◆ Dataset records
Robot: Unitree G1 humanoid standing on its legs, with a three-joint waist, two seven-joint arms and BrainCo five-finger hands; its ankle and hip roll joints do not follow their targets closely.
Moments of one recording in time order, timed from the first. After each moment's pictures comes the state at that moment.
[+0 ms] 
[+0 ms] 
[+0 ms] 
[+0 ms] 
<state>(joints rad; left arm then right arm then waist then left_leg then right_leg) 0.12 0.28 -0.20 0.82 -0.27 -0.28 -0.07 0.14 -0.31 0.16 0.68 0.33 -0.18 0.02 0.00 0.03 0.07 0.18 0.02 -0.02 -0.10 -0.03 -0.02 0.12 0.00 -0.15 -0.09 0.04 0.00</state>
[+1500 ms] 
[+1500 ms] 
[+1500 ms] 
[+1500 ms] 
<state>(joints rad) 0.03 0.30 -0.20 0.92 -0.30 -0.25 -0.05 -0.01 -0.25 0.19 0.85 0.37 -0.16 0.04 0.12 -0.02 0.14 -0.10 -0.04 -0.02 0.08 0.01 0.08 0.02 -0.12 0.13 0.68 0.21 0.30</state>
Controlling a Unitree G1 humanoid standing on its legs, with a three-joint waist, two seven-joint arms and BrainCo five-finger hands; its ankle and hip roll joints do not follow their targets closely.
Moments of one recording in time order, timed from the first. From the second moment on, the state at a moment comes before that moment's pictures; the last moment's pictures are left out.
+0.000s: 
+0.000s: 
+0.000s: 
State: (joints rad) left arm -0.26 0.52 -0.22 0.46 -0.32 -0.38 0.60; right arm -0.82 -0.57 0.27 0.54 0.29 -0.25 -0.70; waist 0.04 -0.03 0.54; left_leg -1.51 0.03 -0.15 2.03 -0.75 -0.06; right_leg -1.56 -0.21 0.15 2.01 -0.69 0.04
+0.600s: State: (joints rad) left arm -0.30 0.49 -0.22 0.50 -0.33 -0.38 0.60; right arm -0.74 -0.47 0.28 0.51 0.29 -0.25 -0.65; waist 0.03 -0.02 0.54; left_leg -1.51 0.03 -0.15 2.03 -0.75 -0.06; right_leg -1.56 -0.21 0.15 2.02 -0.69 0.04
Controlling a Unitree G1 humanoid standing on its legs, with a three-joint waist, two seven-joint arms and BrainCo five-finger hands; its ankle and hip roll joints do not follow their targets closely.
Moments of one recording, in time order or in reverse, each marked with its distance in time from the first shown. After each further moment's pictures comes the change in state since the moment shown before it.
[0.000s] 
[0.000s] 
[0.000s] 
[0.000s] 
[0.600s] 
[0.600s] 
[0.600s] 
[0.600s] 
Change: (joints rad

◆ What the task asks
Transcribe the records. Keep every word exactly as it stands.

◆ Written solution
Robot: Unitree G1 humanoid standing on its legs, with a three-joint waist, two seven-joint arms and BrainCo five-finger hands; its ankle and hip roll joints do not follow their targets closely.
Moments of one recording in time order, timed from the first. After each moment's pictures comes the state at that moment.
[+0 ms] 
[+0 ms] 
[+0 ms] 
[+0 ms] 
<state>(joints rad; left arm then right arm then waist then left_leg then right_leg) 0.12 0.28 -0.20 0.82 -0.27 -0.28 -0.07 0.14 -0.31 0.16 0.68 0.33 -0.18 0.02 0.00 0.03 0.07 0.18 0.02 -0.02 -0.10 -0.03 -0.02 0.12 0.00 -0.15 -0.09 0.04 0.00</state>
[+1500 ms] 
[+1500 ms] 
[+1500 ms] 
[+1500 ms] 
<state>(joints rad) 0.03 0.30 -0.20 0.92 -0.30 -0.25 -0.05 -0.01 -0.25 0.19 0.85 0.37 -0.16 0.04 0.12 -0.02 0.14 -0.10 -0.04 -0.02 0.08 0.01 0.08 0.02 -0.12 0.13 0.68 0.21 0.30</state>
Controlling a Unitree G1 humanoid standing on its legs, with a three-joint waist, two seven-joint arms and BrainCo five-finger hands; its ankle and hip roll joints do not follow their targets closely.
Moments of one recording in time order, timed from the first. From the second moment on, the state at a moment comes before that moment's pictures; the last moment's pictures are left out.
+0.000s: 
+0.000s: 
+0.000s: 
State: (joints rad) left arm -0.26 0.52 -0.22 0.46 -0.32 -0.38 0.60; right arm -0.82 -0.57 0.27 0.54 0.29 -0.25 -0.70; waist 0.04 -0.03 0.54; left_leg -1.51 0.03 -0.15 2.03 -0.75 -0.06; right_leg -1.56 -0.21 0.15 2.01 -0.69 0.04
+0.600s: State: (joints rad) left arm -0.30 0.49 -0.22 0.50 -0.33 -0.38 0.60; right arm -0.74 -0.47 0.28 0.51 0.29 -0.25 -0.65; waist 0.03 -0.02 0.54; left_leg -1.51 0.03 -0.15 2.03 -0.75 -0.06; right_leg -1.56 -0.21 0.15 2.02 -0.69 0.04
Controlling a Unitree G1 humanoid standing on its legs, with a three-joint waist, two seven-joint arms and BrainCo five-finger hands; its ankle and hip roll joints do not follow their targets closely.
Moments of one recording, in time order or in reverse, each marked with its distance in time from the first shown. After each further moment's pictures comes the change in state since the moment shown before it.
[0.000s] 
[0.000s] 
[0.000s] 
[0.000s] 
[0.600s] 
[0.600s] 
[0.600s] 
[0.600s] 
Change: (joints rad

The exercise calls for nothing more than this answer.